German regulator moves to halt WhatsApp data collection

German regulator halts WhatsApp data collection

Germany’s top data protection agency is seeking to take action against Facebook to stop collecting personal data from users of the WhatsApp messaging app. The regulator from Germany’s city of Hamburg is seeking an immediate order over concerns that changes to Facebook’s privacy policy could lead to data being collected and used for more extensive purposes such as marketing and advertising.

“WhatsApp is now used by almost 60 million people in Germany and is by far the most widely used social media application, even ahead of Facebook,” said Hamburg’s data protection officer Johannes Casper. “We have reason to believe that the data sharing policy between WhatsApp and Facebook is being impermissibly enforced due to the lack of voluntary and informed consent.”

Casper said he was starting a formal procedure “to prevent an illegal mass exchange of data,” intending to decide before May 15.

WhatsApp had intended to release changes to their new privacy policy earlier in the year, but delayed publishing after users of the popular messaging app voiced concerns. 

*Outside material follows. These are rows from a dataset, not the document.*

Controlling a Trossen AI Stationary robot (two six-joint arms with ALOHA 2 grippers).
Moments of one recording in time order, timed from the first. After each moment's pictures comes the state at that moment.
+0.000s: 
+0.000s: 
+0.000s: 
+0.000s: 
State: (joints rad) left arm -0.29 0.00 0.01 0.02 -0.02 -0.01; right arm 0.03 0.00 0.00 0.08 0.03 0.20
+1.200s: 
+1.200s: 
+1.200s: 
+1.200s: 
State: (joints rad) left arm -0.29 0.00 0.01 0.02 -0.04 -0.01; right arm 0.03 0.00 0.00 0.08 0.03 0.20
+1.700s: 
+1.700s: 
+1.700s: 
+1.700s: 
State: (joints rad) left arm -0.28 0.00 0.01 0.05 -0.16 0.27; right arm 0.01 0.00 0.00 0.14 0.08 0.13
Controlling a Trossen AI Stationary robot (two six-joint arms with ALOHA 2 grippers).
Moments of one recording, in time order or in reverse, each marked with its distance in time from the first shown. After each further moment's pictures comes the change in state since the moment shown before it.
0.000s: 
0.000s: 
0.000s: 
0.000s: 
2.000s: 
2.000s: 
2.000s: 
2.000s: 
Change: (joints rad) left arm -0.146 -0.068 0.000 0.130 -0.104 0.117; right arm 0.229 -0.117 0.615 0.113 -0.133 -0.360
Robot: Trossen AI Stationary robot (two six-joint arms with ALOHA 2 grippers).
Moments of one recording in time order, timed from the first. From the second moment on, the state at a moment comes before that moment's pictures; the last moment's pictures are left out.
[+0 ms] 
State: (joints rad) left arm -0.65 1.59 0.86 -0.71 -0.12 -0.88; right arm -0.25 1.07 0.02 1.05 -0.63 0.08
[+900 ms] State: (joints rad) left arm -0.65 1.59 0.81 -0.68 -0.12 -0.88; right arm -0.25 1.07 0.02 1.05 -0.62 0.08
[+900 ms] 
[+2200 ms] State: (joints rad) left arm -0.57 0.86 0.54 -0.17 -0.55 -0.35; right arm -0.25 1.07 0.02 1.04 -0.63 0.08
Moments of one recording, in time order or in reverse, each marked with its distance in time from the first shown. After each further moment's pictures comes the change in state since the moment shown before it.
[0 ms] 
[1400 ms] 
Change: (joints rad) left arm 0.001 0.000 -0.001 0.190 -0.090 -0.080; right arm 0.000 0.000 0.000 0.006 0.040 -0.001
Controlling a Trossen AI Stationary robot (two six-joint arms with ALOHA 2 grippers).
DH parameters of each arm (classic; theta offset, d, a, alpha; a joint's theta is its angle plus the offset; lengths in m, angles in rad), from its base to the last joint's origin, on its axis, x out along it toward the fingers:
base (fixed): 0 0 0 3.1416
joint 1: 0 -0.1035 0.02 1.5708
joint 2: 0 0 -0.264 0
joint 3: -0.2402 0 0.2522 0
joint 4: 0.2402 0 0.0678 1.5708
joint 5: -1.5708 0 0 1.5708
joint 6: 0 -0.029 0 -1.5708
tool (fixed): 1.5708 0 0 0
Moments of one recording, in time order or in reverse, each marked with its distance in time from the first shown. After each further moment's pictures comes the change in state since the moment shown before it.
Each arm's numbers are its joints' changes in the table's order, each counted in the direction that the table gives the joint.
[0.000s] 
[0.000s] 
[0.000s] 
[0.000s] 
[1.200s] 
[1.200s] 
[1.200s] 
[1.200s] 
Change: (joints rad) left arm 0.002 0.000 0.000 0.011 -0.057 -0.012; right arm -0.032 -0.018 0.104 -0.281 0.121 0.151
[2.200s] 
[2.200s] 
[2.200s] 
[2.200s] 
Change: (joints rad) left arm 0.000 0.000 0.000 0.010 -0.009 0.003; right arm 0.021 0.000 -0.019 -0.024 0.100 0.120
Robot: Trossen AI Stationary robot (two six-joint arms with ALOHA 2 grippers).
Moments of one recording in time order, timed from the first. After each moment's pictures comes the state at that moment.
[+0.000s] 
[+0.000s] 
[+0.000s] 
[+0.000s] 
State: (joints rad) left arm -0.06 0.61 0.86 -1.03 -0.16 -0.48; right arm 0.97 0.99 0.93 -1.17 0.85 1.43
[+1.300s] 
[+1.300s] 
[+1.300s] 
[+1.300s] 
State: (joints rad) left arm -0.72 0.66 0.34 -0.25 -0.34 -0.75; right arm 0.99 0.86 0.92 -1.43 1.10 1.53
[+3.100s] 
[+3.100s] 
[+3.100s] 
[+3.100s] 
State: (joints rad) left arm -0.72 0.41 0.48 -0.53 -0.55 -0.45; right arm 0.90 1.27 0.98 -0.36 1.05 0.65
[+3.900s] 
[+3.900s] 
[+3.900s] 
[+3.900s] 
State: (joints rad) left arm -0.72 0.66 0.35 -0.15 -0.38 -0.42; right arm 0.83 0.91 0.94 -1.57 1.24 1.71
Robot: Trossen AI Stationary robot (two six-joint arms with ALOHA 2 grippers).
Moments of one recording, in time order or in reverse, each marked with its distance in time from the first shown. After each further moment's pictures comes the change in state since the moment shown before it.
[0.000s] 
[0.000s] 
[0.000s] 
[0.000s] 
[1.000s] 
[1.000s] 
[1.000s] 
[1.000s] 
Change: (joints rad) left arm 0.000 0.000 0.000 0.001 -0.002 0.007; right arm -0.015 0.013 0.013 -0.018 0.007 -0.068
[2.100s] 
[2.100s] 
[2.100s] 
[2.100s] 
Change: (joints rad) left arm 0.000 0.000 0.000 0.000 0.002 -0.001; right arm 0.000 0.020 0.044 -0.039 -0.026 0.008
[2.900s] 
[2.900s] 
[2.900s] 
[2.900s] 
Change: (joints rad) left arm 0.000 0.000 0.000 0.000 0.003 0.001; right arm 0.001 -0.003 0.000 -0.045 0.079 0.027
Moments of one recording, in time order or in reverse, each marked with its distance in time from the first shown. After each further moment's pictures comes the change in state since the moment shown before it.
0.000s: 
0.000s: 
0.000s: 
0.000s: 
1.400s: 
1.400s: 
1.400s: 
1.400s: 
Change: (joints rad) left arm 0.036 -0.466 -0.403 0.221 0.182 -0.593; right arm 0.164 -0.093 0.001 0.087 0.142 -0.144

In response to the growing policy concerns, Facebook said, “To be clear, by accepting WhatsApp’s updated terms of service, users are not agreeing to any expansion of our ability to share data with Facebook, and the update does not impact the privacy of their messages with friends or family wherever they are in the world.”

Facebook will have the opportunity to respond to the concerns at a hearing, the regulator said.

Users have become increasingly aware of how their data is being used in chat applications. Many users are opting to move to more privacy-focused chat apps such as Telegram and Signal.